While performing resilience tests for a customer I identified that following the failure of a SAN switch the ESXi hosts did not restore lost storage paths once the SAN switch was brought back into service.
The infrastructure in question was an IBM Flex System containing x240 compute nodes running vSphere ESXi 5.5.0 from an internal USB memory key. The compute nodes had the IBM Flex System FC5054-4-port 16Gb FC Adapters installed in them, which are Emulex LPe16000 quad port fibre channel adapters. The Flex System chassis contained 2 x IBM Flex System FC5022 24-port 16Gb ESB SAN Scalable switch, this is a Brocade Switch. The storage was presented from an IBM XIV over the Fibre Channel fabric.
When one of the SAN switches was pulled from the rear of the Flex System to simulate it failing then half of the paths to each LUN were lost. Once the SAN switch was brought back into service the paths via it still stayed “dead”. A reboot of the ESXi host appeared to be the only method of restoring these paths.

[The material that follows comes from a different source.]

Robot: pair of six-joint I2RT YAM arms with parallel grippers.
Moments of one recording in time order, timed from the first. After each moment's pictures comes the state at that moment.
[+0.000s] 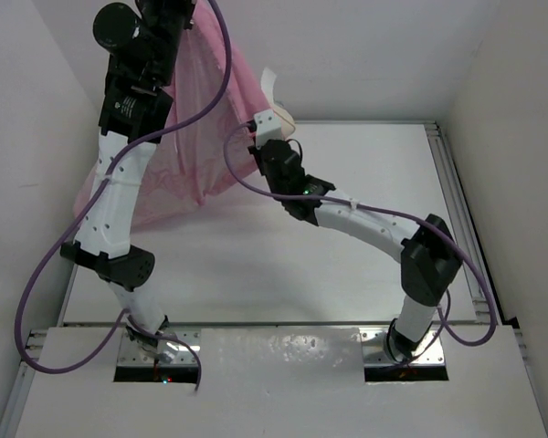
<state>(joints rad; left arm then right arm) -0.38 1.77 2.47 -0.18 -0.15 0.66 0.84 1.78 1.41 0.17 0.60 -0.08</state>
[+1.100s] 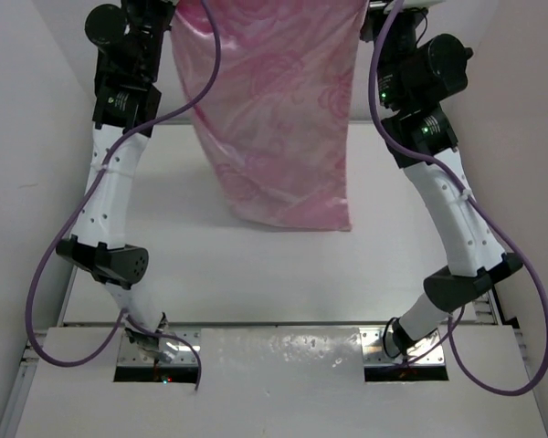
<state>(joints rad) -0.24 1.76 2.33 -0.07 -0.15 0.67 0.49 1.64 2.12 0.16 0.34 -0.31</state>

I tracked the problem down to the driver being used by the ESXi hosts for the fibre channel adapters; this was version 10.0.100.1-vmw.5188.8.131.521820. I downloaded the Emulex FC adapter for these cards from the VMware website, these was version 10.0.725.203-1OEM.5184.108.40.2061820 (https://my.vmware.com/web/vmware/details?downloadGroup=DT-ESXI55-EMULEX-LPFC-10072744&productId=353).

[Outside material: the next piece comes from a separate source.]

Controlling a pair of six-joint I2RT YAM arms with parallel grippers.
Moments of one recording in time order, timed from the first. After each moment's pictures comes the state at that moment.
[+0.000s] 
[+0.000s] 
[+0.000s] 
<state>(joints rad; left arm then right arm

I uploaded the VIB file (lpfc-10.0.725.203-1OEM.5220.127.116.111820.x86_64.vib) from the downloaded package to a datastore named XIV_TEMPLATES and stored it in a folder named Drivers. All of the ESXi could access this datastore so I could then use the following procedure to update the driver on each of the ESXi hosts
- Put the host into maintenance mode first
- Enable SSH
- Login to the host via SSH as root
- Check the current version with the command
esxcfg-module -i lpfc
There is a lot of output from this command and the version is displayed on the 3rd line
- Update the driver with the command
esxcli software vib update -v /vmfs/volumes/XIV_TEMPLATES_DS_01/Drivers/lpfc-10.0.725.203-1OEM.518.104.22.1681820.x86_64.vib
output should be
Message: The update completed successfully, but the system needs to be reboot
Reboot Required: true
VIBs Installed: Emulex_bootbank_lpfc_10.0.725.203-1OEM.522.214.171.1241820
VIBs Removed: VMware_bootbank_lpfc_10.0.100.1-1vmw.5126.96.36.1991820
- Reboot the host
- Check the version is now 10.0.725.203-1OEM.5188.8.131.521820 by running the command in 4 above, you will need to enable SSH again
Once the driver was updated and the hosts rebooted then the dead paths were automatically restored following a failure of the SAN switch.